## [Work instructions]
Exact copies of all the entries below are expected in the answer.
Content starts
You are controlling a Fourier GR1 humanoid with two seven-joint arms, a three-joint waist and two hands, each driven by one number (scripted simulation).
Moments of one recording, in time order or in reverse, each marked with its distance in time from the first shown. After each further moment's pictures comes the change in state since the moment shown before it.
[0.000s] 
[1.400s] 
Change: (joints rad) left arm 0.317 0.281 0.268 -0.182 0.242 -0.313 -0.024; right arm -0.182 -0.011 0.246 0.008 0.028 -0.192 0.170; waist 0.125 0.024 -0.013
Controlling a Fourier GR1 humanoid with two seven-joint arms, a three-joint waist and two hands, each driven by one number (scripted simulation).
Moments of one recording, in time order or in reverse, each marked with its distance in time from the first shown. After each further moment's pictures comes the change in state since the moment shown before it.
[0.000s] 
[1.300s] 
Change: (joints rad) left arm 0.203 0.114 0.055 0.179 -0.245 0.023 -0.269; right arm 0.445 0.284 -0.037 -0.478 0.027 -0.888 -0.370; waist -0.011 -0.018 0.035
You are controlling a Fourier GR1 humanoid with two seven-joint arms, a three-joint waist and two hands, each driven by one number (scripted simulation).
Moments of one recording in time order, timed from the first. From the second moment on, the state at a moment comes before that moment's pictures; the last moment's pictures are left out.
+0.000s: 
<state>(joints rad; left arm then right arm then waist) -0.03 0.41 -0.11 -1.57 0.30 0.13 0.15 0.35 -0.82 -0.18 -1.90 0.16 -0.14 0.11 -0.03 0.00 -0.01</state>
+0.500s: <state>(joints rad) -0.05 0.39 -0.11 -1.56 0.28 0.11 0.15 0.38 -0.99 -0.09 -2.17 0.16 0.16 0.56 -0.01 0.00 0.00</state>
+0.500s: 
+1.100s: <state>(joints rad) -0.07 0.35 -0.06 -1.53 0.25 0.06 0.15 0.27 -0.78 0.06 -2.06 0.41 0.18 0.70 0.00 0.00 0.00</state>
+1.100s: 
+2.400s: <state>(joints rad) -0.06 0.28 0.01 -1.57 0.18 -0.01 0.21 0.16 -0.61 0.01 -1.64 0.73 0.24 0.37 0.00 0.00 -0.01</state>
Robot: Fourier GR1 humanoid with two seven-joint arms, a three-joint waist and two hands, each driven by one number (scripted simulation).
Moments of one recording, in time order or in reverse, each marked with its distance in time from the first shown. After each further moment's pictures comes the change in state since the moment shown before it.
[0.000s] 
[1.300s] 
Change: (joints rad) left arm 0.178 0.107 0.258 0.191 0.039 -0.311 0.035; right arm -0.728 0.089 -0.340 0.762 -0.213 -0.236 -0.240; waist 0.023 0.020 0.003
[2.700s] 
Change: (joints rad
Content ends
## [Exercise output]
You are controlling a Fourier GR1 humanoid with two seven-joint arms, a three-joint waist and two hands, each driven by one number (scripted simulation).
Moments of one recording, in time order or in reverse, each marked with its distance in time from the first shown. After each further moment's pictures comes the change in state since the moment shown before it.
[0.000s] 
[1.400s] 
Change: (joints rad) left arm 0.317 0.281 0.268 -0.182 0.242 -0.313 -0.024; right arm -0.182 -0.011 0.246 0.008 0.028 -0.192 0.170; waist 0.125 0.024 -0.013
Controlling a Fourier GR1 humanoid with two seven-joint arms, a three-joint waist and two hands, each driven by one number (scripted simulation).
Moments of one recording, in time order or in reverse, each marked with its distance in time from the first shown. After each further moment's pictures comes the change in state since the moment shown before it.
[0.000s] 
[1.300s] 
Change: (joints rad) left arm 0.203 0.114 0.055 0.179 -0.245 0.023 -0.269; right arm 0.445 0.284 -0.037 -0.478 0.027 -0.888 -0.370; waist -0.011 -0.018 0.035
You are controlling a Fourier GR1 humanoid with two seven-joint arms, a three-joint waist and two hands, each driven by one number (scripted simulation).
Moments of one recording in time order, timed from the first. From the second moment on, the state at a moment comes before that moment's pictures; the last moment's pictures are left out.
+0.000s: 
<state>(joints rad; left arm then right arm then waist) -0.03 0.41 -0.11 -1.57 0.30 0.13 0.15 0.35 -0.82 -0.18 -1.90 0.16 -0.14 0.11 -0.03 0.00 -0.01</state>
+0.500s: <state>(joints rad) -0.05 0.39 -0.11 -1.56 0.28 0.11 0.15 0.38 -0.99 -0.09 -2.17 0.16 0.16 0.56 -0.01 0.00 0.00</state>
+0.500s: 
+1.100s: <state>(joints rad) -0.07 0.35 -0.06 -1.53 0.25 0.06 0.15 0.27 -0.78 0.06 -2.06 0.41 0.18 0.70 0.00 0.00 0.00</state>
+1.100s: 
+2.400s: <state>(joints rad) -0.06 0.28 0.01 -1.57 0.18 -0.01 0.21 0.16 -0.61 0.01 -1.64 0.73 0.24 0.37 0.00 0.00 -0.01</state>
Robot: Fourier GR1 humanoid with two seven-joint arms, a three-joint waist and two hands, each driven by one number (scripted simulation).
Moments of one recording, in time order or in reverse, each marked with its distance in time from the first shown. After each further moment's pictures comes the change in state since the moment shown before it.
[0.000s] 
[1.300s] 
Change: (joints rad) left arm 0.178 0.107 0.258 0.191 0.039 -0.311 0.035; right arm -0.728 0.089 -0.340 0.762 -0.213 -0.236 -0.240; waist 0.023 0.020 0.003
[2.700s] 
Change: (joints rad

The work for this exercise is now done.